Our present setup is:
FileBeat (5.0.0 Alpha4) -> Kafka -> Logstash -> Elasticsearch
We were looking into the option of filtering (dropping) un-needed event logs at the source that is using FileBeat.
Our typical Log line (celery logs) that we would like to drop look like:
{"relativeCreated": 8381439.963102341, "process": 6651, "@timestamp": "2016-08-04T20:41:52.197Z", "args": {"exc": "Retry in 60s", "id": "57d51895-aab5-4662-b458-1b068305836f", "name": "XXXXXXXXXX"}, "module": "job", "funcName": "on_retry", "message": "Task XXXXXXXXXX[57d51895-aab5-4662-b458-1b068305836f] retry: Retry in 60s", "name": "celery.worker.job", "thread": 139742007183168, "created": 1470343312.197371, "threadName": "MainThread", "msecs": 197.3710060119629, "filename": "job.py", "levelno": 20, "processName": "MainProcess", "source_host": "worker-XXXXXXXXXX", "pathname": "XXXXXXXXXX/venv/local/lib/python2.7/site-packages/celery/worker/job.py", "lineno": 415, "@version": 1, "levelname": "INFO"}
The Filter in filebeat.yml (in reduced form), is
### Filters
filters:
- drop_event:
contains:
message: "Retry"
The filebeat log in debug shows:
2016-08-04T20:42:08Z DBG filters: drop_event, condition=contains: map[message:Retry]
2016-08-04T20:42:13Z WARN unexpected type *string in contains condition as it accepts only strings.

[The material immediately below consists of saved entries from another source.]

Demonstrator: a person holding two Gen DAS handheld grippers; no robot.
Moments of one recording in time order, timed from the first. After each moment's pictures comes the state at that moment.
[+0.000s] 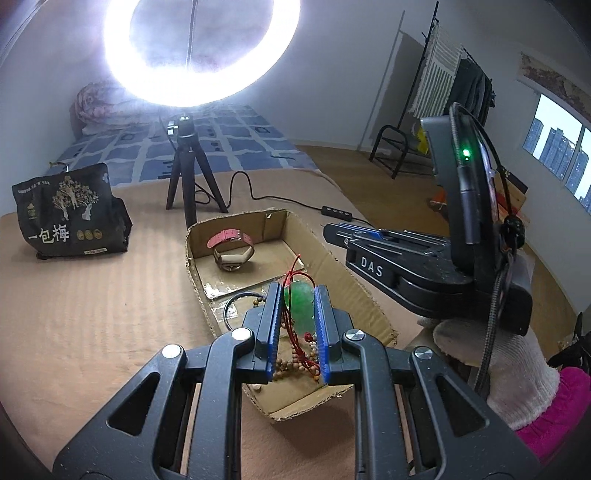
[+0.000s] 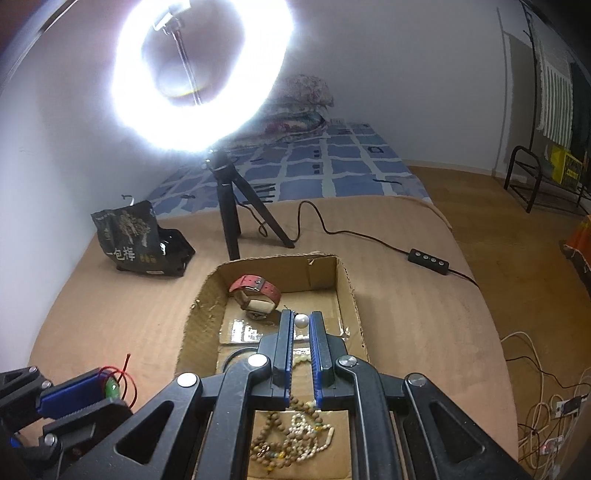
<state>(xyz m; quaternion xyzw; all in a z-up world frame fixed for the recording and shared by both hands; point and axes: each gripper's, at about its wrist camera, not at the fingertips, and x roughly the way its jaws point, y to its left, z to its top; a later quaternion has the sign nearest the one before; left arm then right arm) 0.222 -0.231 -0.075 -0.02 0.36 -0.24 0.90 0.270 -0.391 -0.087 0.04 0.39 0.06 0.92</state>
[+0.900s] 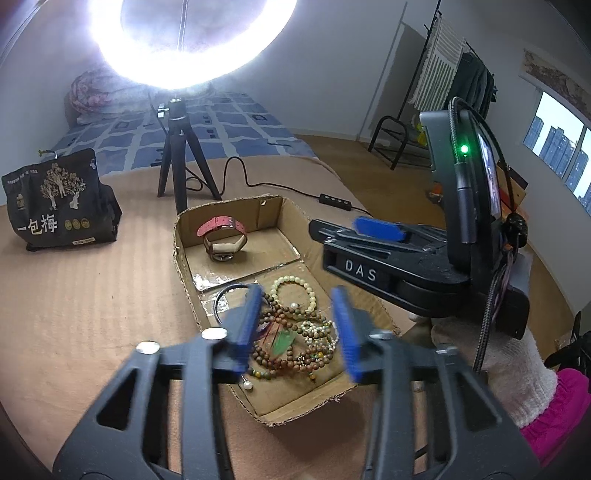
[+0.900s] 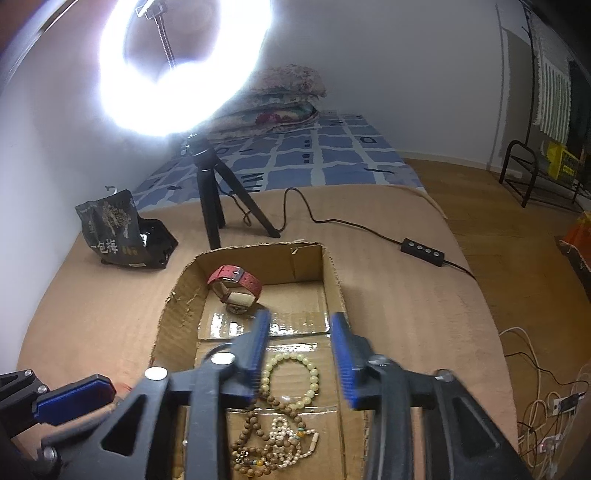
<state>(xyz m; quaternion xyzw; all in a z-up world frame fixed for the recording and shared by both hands) 0.230 -0.240 -0.089 -0.02 0.38 -0.24 0.90 0.277 -0.399 -0.101 0.03 0.40 0.03 0.92</state>
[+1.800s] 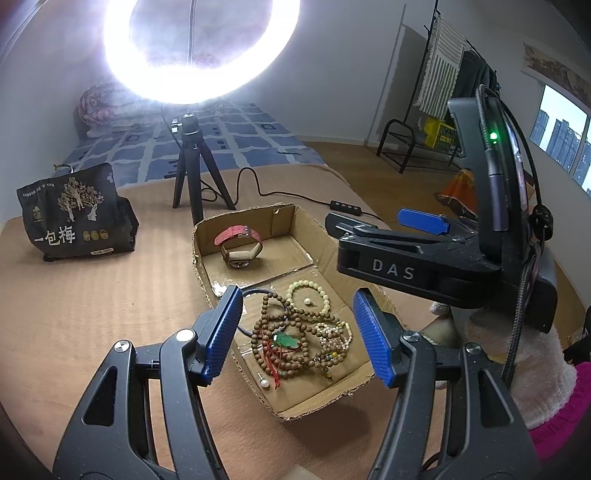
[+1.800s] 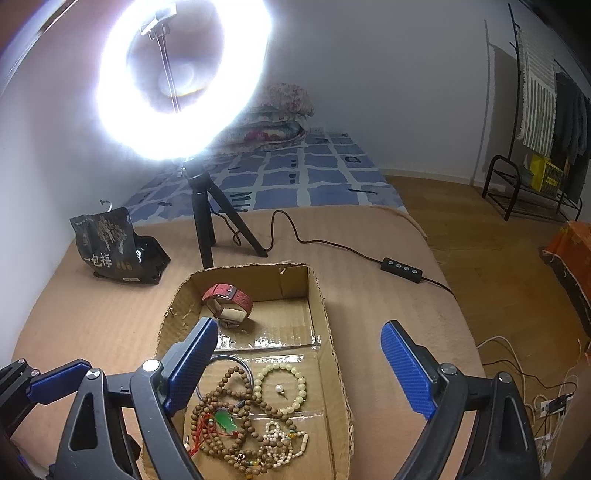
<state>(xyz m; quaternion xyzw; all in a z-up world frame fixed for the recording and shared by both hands) 0.222 -0.232 -0.082 0.00 0.36 -0.22 0.91 0.262 -0.397 -0.079 0.02 0.37 0.01 0.93</state>
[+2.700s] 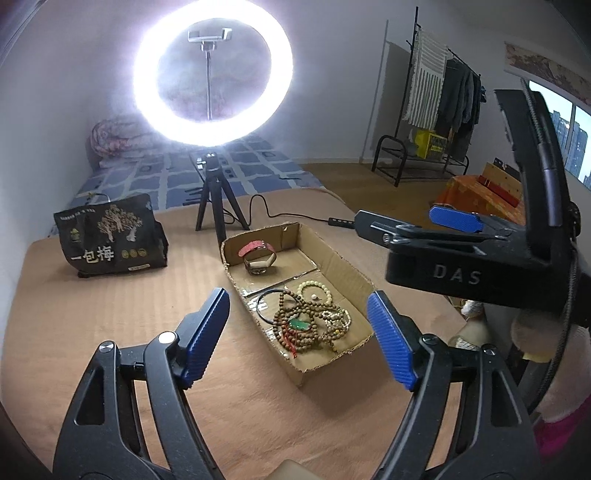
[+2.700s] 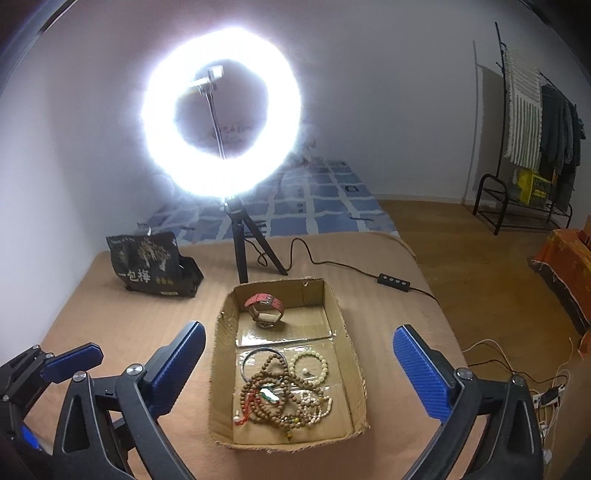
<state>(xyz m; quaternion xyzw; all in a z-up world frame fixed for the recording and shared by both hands) 0.155 -0.188 -0.038 0.02 0.31 -0.23 0.92 0.177 -0.363 -0.012 0.02 0.32 0.00 0.95</state>
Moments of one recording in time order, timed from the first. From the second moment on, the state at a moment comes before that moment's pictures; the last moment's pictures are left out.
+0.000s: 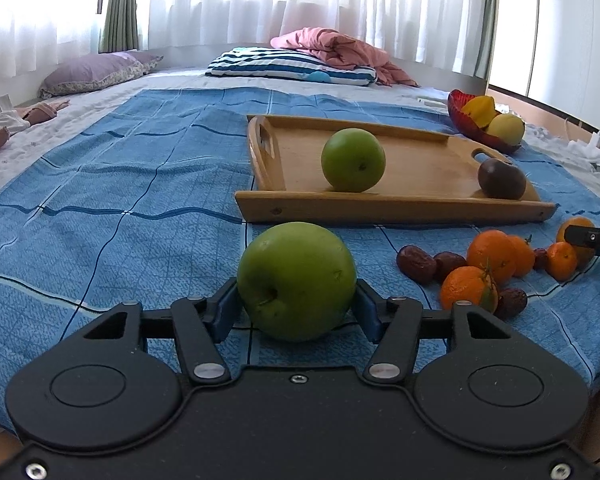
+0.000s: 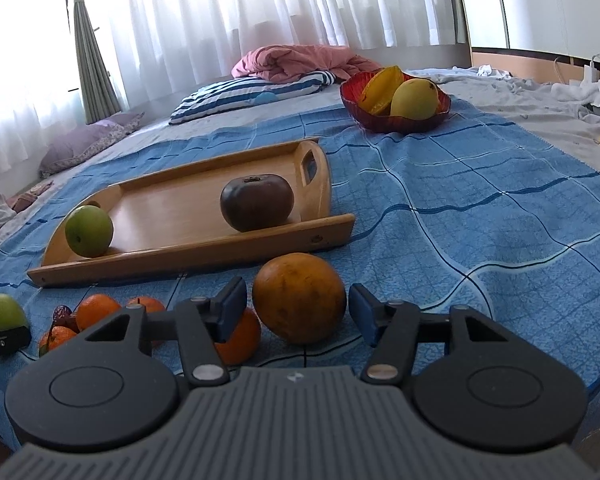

2016-08-04T20:42:13Z DBG Publish: {
"@timestamp": "2016-08-04T20:42:08.510Z",
"beat": {
"hostname": "worker-XXXXXXXXXX",
"name": "worker-XXXXXXXXXX"
},
"input_type": "log",
"message": "{\"relativeCreated\": 8381439.963102341, \"process\": 6651, \"@timestamp\": \"2016-08-04T20:41:52.197Z\", \"args\": {\"exc\": \"Retry in 60s\", \"id\": \"57d51895-aab5-4662-b458-1b068305836f\", \"name\": \"XXXXXXXXXX\"}, \"module\": \"job\", \"funcName\": \"on_retry\", \"message\": \"Task XXXXXXXXXX[57d51895-aab5-4662-b458-1b068305836f] retry: Retry in 60s\", \"name\": \"celery.worker.job\", \"thread\": 139742007183168, \"created\": 1470343312.197371, \"threadName\": \"MainThread\", \"msecs\": 197.3710060119629, \"filename\": \"job.py\", \"levelno\": 20, \"processName\": \"MainProcess\", \"source_host\": \"worker-XXXXXXXXXX\", \"pathname\": \"XXXXXXXXXX/venv/local/lib/python2.7/site-packages/celery/worker/job.py\", \"lineno\": 415, \"@version\": 1, \"levelname\": \"INFO\"}",
"offset": 24647014,
"role": "worker",
"source": "XXXXXXXXXX/logs/celery_supervisor.log",
"type": "workerlog"
}
I have tried to use various combination of "contains" condition and have found that either
- the event is published, which actually should have been dropped,
OR - all events/log lines are dropped even log lines that dont have the mentioned condition
I dont know if we are missing something or doing it all wrong.